_TO DO_
Word for word, output the data, with none of its pictures.

════════════════

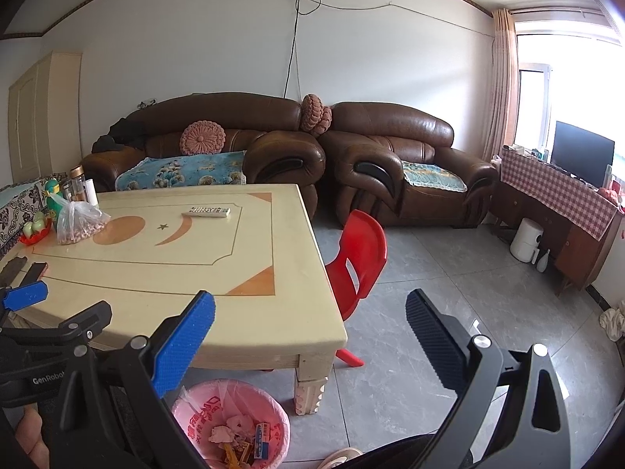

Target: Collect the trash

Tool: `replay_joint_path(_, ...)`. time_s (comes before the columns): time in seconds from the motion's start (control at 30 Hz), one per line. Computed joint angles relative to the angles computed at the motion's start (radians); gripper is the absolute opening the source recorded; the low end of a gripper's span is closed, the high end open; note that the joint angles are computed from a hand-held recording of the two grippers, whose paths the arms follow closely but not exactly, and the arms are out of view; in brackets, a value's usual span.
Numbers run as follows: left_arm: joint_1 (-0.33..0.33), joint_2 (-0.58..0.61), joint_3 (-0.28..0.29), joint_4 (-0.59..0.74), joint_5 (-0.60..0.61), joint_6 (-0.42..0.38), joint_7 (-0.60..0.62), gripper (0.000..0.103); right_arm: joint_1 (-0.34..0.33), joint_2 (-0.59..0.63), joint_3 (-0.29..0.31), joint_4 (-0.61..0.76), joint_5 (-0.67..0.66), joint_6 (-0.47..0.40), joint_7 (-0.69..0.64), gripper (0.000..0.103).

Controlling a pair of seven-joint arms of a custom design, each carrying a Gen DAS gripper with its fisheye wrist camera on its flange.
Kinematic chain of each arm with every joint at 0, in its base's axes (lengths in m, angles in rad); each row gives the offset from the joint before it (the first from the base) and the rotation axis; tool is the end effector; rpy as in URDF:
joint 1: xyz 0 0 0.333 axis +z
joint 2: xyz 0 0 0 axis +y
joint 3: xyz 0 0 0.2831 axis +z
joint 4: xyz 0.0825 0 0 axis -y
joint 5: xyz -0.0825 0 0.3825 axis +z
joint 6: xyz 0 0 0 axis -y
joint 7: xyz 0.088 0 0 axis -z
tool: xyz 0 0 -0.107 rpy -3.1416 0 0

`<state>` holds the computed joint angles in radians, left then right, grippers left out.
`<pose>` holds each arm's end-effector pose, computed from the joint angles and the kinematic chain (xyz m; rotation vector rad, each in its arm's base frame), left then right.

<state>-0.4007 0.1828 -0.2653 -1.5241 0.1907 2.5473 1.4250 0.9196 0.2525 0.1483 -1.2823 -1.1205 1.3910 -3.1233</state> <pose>0.5272 -0.3962 0.6241 -1.1771 2.2436 -0.9977 0.3957 0.4646 0.6299 -1.0480 2.1360 -1.3075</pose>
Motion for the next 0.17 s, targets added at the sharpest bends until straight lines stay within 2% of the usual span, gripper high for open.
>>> replay_joint_path(0.17,0.003,-0.005,0.0,-0.008,-0.006,0.005,0.009,0.097,0.002,0.005,-0.002,0.004,0.0,-0.001,-0.007,0.096)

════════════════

_ANSWER TO THE PROBLEM_
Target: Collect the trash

Tool: `replay_joint_path(_, ...)`. time_s (comes before the columns): time in seconds from the motion's start (control at 30 Hz), one per line. Computed joint angles relative to the angles computed at the motion's start (radians); gripper is the absolute opening the source recorded; the low end of a gripper's span is closed, the high end open; note that the joint angles are computed from a hand-held recording of the two grippers, whose paths the arms follow closely but not exactly, and the arms are out of view; in brackets, a value's usual span.
Numbers run as follows: left_arm: joint_1 (-0.33..0.33), joint_2 (-0.58..0.61), joint_3 (-0.28..0.29), joint_4 (-0.59..0.74), joint_5 (-0.60..0.61), joint_6 (-0.42..0.38), joint_7 (-0.60..0.62), gripper (0.000..0.103); right_arm: joint_1 (-0.34..0.33), joint_2 (-0.59..0.63), joint_3 (-0.29..0.31), joint_4 (-0.61..0.76), joint_5 (-0.67..0.66), joint_6 (-0.47..0.40), joint_7 (-0.69..0.64), gripper (0.000..0.103).

Controlling a pair of seven-joint arms of a custom design, each carrying a Gen DAS gripper with its fisheye wrist camera on its flange.
Kinematic chain of each arm with every joint at 0, in its base's axes (lengths in m, angles in rad); each row gives the offset from the joint before it (the first from the base) and the rotation axis; tool is the end effector; rpy as in URDF:
joint 1: xyz 0 0 0.333 axis +z
joint 2: xyz 0 0 0 axis +y
joint 3: xyz 0 0 0.2831 axis +z
joint 4: xyz 0.0825 0 0 axis -y
joint 5: xyz -0.0825 0 0.3825 axis +z
joint 6: xyz 0 0 0 axis -y
joint 7: xyz 0.088 0 0 axis -z
tool: xyz 0 0 -0.107 rpy -3.1416 0 0

`<state>` holds the computed joint angles in radians, left then right, grippers left out.
`<pose>` holds each arm's end-effector pose, computed from the joint angles and the kinematic chain (xyz m; rotation vector rad, each in its arm's base frame), left then right.

<state>-0.4007 0.1828 -0.2653 -1.5241 0.1907 2.5473 1.4250 0.9196 0.2525 0.1483 -1.2823 -1.1205 1.3910 -3.1233</state> <pose>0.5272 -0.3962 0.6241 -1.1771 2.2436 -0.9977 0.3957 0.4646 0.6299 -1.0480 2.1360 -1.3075</pose>
Motion for the next 0.17 s, targets added at the sharpest bends until straight lines stay within 2% of the usual span, gripper high for open.
>>> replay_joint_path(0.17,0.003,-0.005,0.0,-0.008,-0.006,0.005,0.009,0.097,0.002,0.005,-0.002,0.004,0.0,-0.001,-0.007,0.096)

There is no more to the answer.